A summary of the approximate flow pattern and operation of a chemical treatment system follows. Groundwater is transferred from wells to a storage tank, at which time liquid chitosan polymer is introduced to the water using chemical injection pumps and a static mixer. The polymer flocculates suspended solids into larger, heavier particles called ‘floc’, the majority of which will settle out in the tank. A pump will then transfer the treated water from the storage tank through a filtration stage. A second injection of chitosan may be used to aid in the removal of sediment by the sand filter. The sand filters are equipped with automatic backflush systems, which regularly remove trapped sediment in order to maintain the hydraulic capacity of the filter. This feature allows the treatment system to operate on a continuous flow-through basis. Bag filters provide additional filtration of remaining fine sediment particles. If water quality parameters are achieved, the discharge valves will open and send water to the discharge point. If further treatment is necessary, the recirculation valve will open, sending water back to the tanks for further treatment. Influent and effluent water quality are recorded automatically by the datalogger, and manually by the operator.

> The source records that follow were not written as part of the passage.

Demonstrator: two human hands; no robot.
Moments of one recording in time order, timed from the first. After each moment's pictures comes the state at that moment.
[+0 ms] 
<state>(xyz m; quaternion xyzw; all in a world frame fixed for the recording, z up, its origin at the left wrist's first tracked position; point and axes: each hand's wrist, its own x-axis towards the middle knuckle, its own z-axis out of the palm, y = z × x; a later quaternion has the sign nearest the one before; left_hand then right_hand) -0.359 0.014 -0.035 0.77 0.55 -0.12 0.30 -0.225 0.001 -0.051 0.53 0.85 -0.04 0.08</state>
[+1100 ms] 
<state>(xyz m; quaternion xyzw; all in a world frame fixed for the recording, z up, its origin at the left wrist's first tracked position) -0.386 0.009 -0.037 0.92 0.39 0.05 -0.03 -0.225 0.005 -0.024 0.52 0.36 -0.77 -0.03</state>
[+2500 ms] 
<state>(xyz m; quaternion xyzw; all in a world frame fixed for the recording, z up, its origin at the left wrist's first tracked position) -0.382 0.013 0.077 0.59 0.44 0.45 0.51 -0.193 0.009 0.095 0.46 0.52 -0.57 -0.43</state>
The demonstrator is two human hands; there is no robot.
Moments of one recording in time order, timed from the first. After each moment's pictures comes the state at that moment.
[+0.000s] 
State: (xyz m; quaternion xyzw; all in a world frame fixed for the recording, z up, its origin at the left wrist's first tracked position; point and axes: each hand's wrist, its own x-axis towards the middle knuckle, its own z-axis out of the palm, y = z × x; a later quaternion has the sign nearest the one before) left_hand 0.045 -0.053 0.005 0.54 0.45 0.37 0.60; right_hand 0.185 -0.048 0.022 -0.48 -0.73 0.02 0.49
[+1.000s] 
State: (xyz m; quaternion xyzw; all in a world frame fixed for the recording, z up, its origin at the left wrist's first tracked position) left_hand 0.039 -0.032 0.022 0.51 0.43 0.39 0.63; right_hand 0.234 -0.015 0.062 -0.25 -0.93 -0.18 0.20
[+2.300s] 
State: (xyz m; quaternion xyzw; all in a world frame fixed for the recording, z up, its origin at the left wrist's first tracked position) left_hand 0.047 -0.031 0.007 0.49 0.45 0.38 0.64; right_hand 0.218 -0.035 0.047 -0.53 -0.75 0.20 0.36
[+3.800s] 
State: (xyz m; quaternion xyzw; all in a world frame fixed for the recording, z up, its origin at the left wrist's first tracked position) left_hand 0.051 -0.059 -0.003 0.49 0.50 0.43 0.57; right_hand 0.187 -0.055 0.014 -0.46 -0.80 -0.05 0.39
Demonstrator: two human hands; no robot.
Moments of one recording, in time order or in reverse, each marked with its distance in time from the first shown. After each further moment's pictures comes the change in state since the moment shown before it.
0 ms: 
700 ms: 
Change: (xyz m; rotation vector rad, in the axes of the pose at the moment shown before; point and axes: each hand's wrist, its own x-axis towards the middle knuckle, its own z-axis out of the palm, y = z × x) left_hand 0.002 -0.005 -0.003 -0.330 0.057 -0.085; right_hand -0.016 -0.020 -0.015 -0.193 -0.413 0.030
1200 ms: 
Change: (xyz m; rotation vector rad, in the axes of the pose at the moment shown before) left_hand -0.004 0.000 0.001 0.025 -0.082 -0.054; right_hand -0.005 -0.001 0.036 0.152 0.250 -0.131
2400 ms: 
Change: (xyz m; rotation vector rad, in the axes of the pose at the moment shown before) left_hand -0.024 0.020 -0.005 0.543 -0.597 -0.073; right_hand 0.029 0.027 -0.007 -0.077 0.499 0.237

Additional modules may be added to a chemical treatment system, such as pH adjustment or air injection. Many systems have unique permit requirements that are specific to a particular project, and may require monitoring and treatment for water quality parameters such as dissolved oxygen. The most common issue requiring additional treatment is high pH resulting from concrete pours. Freshly poured concrete particles dissolve and create high pH when they encounter water. This problem can be mitigated in the short term through the manual introduction of dry ice into tanks. If the problem persists, an acid injection module can be added to the system for continuous treatment. Dry ice and acid can be extremely hazardous, and should be handled accordingly. Consult the associated Safety Data Sheet (SDS) for handling and Personal Protective Equipment (PPE) recommendations. Such information should be available from the product seller or manufacturer’s representative.
Contractors are typically responsible for designing, implementing, and monitoring water treatment systems on their projects. Given the minimal information that is typically provided by project owners, this task presents a serious challenge. The operation of the system itself may seem simple compared with the planning necessary during the pre-construction phase. However, these challenges can be met through careful and timely preparation. The most crucial questions to be answered are:
- Where to discharge? Sanitary sewer? Waters of the state?
- Which agency is responsible for regulating the discharge? How long does it take to acquire a permit from that agency? What is the cost?
- What is the estimated flow rate? Will flow rate decrease over time?
- What is the expected water quality, and discharge limits?
These questions should be answered carefully so that appropriate options can be compared, and the project moves forward in the right direction. System design, permit application, and implementation of a water treatment system can take 6 months or more. Pre-construction planning will minimize project delays associated with installation of a water treatment system, and create positive outcomes for all parties.